From the Archives

The Week in Weird

Lit light a fire, Fieldy helps a sister out and more

Posted May 17, 2002 12:00 AM

Being a rock star gets you plenty of nice perks -- free booze, free love, the right to run around shouting "free Mumia" every five minutes without getting smacked in the head by an annoyed co-worker. We never thought we'd count free rides on fire trucks among such prized privileges, but the members of Lit have raised the bar for future generations by joining in on, and documenting, a raucous party at a New Jersey firehouse. The band posted pictures and descriptions of the shindig, replete with topless babes and shooting fire extinguishers (talk about symbolism!) on its Web site. We hope the fact that three of the firefighters who brought the band to the party on a fire truck with sirens wailing were suspended from the force in Iselin, New Jersey, doesn't put a stop to this new trend before some lucky rocker gets to pistol-whip a suspect while on patrol with some L.A. cops . . .

It's always nice to see chart-topping musicians take an interest in the doings of their loved ones, which is why it warmed our heart to hear that Korn bassist Fieldy recently gave a boost to little sister Mandi's acting career.
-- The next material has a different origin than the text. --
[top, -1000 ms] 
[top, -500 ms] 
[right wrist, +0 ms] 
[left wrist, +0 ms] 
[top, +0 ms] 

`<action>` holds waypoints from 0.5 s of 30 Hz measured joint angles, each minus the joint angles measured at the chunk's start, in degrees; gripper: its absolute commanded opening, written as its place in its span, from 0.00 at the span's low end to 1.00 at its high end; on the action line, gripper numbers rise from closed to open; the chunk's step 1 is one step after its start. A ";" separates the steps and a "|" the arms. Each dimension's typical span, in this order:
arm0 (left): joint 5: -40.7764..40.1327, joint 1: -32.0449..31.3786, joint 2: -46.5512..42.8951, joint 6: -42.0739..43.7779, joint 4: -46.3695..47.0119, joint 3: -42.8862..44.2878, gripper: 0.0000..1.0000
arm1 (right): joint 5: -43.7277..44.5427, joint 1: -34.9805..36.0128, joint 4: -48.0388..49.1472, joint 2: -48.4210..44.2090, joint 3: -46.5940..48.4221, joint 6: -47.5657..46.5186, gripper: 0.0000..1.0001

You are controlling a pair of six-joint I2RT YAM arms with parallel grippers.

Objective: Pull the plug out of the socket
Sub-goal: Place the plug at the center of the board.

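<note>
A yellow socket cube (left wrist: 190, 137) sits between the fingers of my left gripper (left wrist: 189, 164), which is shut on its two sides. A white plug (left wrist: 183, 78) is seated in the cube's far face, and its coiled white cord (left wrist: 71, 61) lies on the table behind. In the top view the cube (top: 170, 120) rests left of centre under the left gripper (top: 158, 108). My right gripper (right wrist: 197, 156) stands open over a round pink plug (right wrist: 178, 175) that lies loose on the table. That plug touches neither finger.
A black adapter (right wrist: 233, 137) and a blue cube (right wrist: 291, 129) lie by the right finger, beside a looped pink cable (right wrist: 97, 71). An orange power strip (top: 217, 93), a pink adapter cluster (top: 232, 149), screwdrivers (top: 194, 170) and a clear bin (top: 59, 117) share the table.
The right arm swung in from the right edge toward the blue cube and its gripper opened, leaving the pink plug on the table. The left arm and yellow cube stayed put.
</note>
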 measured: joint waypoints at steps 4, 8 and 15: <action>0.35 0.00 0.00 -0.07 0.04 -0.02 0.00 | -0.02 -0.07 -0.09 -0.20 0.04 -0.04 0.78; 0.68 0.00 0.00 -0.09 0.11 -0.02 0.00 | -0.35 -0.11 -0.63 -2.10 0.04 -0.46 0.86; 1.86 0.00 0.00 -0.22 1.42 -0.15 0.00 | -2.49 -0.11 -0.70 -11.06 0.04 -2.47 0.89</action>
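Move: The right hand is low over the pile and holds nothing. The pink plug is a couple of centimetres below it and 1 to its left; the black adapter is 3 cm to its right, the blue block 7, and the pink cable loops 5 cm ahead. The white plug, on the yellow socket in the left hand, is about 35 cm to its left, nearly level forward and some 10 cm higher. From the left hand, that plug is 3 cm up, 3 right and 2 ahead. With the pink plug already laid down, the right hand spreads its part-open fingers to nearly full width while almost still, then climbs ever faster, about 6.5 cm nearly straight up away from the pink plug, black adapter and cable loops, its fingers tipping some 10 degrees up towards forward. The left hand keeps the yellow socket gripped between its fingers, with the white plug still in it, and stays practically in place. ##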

The aspiring thespian, it seems, needed a quiet, out-of-the-way place to work on her craft, so in the spirit of brotherly love her bass-toting brother donated his apartment so that Mandi could work in peace. Fieldy's contribution clearly paid off, since lil' sis is getting some serious attention for her work, which is on display in the "Girls Next Door" section of a porn site called iVolt. Kinda puts that "Family Values" concept in perspective, eh? . . .

The disco divas in the Prodigy may be getting older, but that doesn't mean they have to grow up, as they prove on a new single that sings the praises of Rohypnol. Continuing in the proud (for lack of a better word) tradition of "Smack My Bitch Up," Keith Flint uses "Baby's Got a Temper" to salute the use of the so-called "date rape" drug, conveniently giving us the chance to note that a real man wouldn't need such accessories to improve his love life . . .

Proving that his taste in women is every bit as strange as his diction, Joe Cocker told a German newspaper that the very first piece of eye candy he ever hung on his bedroom wall was a photo of Queen Elizabeth. Cocker told Cologne's Express that "it's no joke, she was my first pin-up girl," but went on to admit that he held no prurient fantasies about old Liz, but merely wanted to show respect for her by keeping the picture on display. We tried to say the same thing about that Pam Anderson centerfold, but the girlfriend didn't buy it.